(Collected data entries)
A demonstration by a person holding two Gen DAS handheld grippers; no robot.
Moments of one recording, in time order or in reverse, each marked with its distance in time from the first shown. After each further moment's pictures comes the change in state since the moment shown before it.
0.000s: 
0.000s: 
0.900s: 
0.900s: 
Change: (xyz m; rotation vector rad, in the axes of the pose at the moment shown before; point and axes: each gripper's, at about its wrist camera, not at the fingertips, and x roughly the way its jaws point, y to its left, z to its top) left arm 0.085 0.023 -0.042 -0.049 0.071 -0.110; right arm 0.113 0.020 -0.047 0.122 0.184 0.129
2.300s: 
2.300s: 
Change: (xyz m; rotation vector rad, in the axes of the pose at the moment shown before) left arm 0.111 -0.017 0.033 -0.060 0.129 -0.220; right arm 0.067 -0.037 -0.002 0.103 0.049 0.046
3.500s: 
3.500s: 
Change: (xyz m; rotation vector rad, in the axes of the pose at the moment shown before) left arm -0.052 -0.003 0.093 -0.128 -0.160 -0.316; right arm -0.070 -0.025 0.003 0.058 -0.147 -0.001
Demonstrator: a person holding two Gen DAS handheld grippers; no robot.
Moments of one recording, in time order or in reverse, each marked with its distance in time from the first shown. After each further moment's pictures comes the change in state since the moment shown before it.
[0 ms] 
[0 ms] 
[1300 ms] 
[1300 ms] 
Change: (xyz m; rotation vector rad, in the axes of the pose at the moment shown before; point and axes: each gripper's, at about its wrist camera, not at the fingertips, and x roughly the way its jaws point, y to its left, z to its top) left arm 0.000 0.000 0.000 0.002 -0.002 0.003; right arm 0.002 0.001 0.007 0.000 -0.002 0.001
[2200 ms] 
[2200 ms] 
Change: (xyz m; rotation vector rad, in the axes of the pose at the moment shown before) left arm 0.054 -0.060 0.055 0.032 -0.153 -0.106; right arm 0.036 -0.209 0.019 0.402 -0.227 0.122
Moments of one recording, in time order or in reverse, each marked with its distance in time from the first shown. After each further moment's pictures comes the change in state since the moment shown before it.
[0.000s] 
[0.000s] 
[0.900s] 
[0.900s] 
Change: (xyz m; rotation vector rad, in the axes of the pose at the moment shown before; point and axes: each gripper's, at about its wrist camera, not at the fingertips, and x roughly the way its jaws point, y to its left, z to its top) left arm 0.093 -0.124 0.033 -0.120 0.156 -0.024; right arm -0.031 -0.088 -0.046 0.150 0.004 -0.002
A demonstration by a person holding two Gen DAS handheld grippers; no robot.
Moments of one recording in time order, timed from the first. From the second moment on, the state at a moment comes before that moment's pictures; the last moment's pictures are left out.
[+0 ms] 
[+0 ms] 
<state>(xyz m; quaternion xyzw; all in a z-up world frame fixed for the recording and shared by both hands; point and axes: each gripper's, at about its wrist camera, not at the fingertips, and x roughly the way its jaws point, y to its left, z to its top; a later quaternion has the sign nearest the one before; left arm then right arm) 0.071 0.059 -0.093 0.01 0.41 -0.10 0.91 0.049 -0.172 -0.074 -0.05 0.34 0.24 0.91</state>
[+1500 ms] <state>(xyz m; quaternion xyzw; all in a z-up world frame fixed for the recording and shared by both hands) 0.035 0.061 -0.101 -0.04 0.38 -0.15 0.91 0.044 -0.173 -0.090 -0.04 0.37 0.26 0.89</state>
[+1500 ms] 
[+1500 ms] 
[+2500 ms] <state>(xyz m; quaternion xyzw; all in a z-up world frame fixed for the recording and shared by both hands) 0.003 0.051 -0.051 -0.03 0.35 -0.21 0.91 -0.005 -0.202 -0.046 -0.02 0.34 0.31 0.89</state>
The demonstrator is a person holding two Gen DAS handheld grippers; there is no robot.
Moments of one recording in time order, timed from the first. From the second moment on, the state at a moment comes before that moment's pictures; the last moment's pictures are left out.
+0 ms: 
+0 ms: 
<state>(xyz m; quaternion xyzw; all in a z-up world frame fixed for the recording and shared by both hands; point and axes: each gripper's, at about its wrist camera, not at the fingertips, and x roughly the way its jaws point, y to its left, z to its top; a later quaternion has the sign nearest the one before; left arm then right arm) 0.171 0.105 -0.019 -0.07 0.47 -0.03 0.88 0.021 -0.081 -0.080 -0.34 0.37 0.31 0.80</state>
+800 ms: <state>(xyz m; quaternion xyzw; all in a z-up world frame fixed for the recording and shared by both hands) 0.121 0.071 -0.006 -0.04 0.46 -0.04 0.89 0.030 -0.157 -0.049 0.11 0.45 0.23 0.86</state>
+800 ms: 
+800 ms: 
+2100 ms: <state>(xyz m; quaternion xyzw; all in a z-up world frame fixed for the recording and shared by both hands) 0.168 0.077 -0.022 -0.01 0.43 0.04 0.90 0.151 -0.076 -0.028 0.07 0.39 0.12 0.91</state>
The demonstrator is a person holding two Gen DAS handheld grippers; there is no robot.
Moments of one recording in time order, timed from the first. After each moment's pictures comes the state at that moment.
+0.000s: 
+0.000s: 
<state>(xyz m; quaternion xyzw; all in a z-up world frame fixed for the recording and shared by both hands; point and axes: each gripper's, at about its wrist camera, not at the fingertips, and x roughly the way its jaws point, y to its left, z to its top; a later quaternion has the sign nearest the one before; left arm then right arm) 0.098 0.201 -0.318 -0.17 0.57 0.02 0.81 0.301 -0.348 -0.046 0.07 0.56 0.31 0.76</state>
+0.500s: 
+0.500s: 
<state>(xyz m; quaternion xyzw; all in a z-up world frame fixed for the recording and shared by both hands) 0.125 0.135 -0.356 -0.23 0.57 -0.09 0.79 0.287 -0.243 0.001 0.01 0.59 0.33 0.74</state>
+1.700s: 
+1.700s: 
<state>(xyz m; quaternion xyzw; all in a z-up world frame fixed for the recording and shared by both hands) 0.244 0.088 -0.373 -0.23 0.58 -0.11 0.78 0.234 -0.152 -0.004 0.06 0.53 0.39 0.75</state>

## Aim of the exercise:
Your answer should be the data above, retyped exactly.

## Answer to the problem:
A demonstration by a person holding two Gen DAS handheld grippers; no robot.
Moments of one recording, in time order or in reverse, each marked with its distance in time from the first shown. After each further moment's pictures comes the change in state since the moment shown before it.
0.000s: 
0.000s: 
0.900s: 
0.900s: 
Change: (xyz m; rotation vector rad, in the axes of the pose at the moment shown before; point and axes: each gripper's, at about its wrist camera, not at the fingertips, and x roughly the way its jaws point, y to its left, z to its top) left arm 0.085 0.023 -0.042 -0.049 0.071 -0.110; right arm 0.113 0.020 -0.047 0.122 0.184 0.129
2.300s: 
2.300s: 
Change: (xyz m; rotation vector rad, in the axes of the pose at the moment shown before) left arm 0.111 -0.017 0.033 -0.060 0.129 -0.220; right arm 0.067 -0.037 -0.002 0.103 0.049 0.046
3.500s: 
3.500s: 
Change: (xyz m; rotation vector rad, in the axes of the pose at the moment shown before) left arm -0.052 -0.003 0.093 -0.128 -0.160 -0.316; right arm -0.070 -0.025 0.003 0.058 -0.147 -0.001
Demonstrator: a person holding two Gen DAS handheld grippers; no robot.
Moments of one recording, in time order or in reverse, each marked with its distance in time from the first shown. After each further moment's pictures comes the change in state since the moment shown before it.
[0 ms] 
[0 ms] 
[1300 ms] 
[1300 ms] 
Change: (xyz m; rotation vector rad, in the axes of the pose at the moment shown before; point and axes: each gripper's, at about its wrist camera, not at the fingertips, and x roughly the way its jaws point, y to its left, z to its top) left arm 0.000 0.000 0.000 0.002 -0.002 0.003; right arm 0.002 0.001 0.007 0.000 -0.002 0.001
[2200 ms] 
[2200 ms] 
Change: (xyz m; rotation vector rad, in the axes of the pose at the moment shown before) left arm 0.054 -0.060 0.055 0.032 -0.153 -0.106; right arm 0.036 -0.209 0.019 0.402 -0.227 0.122
Moments of one recording, in time order or in reverse, each marked with its distance in time from the first shown. After each further moment's pictures comes the change in state since the moment shown before it.
[0.000s] 
[0.000s] 
[0.900s] 
[0.900s] 
Change: (xyz m; rotation vector rad, in the axes of the pose at the moment shown before; point and axes: each gripper's, at about its wrist camera, not at the fingertips, and x roughly the way its jaws point, y to its left, z to its top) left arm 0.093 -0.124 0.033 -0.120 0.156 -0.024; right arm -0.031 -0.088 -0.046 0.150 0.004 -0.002
A demonstration by a person holding two Gen DAS handheld grippers; no robot.
Moments of one recording in time order, timed from the first. From the second moment on, the state at a moment comes before that moment's pictures; the last moment's pictures are left out.
[+0 ms] 
[+0 ms] 
<state>(xyz m; quaternion xyzw; all in a z-up world frame fixed for the recording and shared by both hands; point and axes: each gripper's, at about its wrist camera, not at the fingertips, and x roughly the way its jaws point, y to its left, z to its top; a later quaternion has the sign nearest the one before; left arm then right arm) 0.071 0.059 -0.093 0.01 0.41 -0.10 0.91 0.049 -0.172 -0.074 -0.05 0.34 0.24 0.91</state>
[+1500 ms] <state>(xyz m; quaternion xyzw; all in a z-up world frame fixed for the recording and shared by both hands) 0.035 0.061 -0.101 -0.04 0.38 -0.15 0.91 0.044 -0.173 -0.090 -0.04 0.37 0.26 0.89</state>
[+1500 ms] 
[+1500 ms] 
[+2500 ms] <state>(xyz m; quaternion xyzw; all in a z-up world frame fixed for the recording and shared by both hands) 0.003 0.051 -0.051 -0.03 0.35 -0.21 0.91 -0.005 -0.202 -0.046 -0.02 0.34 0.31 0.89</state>
The demonstrator is a person holding two Gen DAS handheld grippers; there is no robot.
Moments of one recording in time order, timed from the first. From the second moment on, the state at a moment comes before that moment's pictures; the last moment's pictures are left out.
+0 ms: 
+0 ms: 
<state>(xyz m; quaternion xyzw; all in a z-up world frame fixed for the recording and shared by both hands; point and axes: each gripper's, at about its wrist camera, not at the fingertips, and x roughly the way its jaws point, y to its left, z to its top; a later quaternion has the sign nearest the one before; left arm then right arm) 0.171 0.105 -0.019 -0.07 0.47 -0.03 0.88 0.021 -0.081 -0.080 -0.34 0.37 0.31 0.80</state>
+800 ms: <state>(xyz m; quaternion xyzw; all in a z-up world frame fixed for the recording and shared by both hands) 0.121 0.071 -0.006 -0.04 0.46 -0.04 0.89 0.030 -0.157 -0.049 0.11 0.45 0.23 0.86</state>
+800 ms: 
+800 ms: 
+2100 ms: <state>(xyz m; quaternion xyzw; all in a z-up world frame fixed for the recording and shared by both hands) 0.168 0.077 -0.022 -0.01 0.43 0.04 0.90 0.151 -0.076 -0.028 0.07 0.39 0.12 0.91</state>
The demonstrator is a person holding two Gen DAS handheld grippers; there is no robot.
Moments of one recording in time order, timed from the first. After each moment's pictures comes the state at that moment.
+0.000s: 
+0.000s: 
<state>(xyz m; quaternion xyzw; all in a z-up world frame fixed for the recording and shared by both hands; point and axes: each gripper's, at about its wrist camera, not at the fingertips, and x roughly the way its jaws point, y to its left, z to its top; a later quaternion has the sign nearest the one before; left arm then right arm) 0.098 0.201 -0.318 -0.17 0.57 0.02 0.81 0.301 -0.348 -0.046 0.07 0.56 0.31 0.76</state>
+0.500s: 
+0.500s: 
<state>(xyz m; quaternion xyzw; all in a z-up world frame fixed for the recording and shared by both hands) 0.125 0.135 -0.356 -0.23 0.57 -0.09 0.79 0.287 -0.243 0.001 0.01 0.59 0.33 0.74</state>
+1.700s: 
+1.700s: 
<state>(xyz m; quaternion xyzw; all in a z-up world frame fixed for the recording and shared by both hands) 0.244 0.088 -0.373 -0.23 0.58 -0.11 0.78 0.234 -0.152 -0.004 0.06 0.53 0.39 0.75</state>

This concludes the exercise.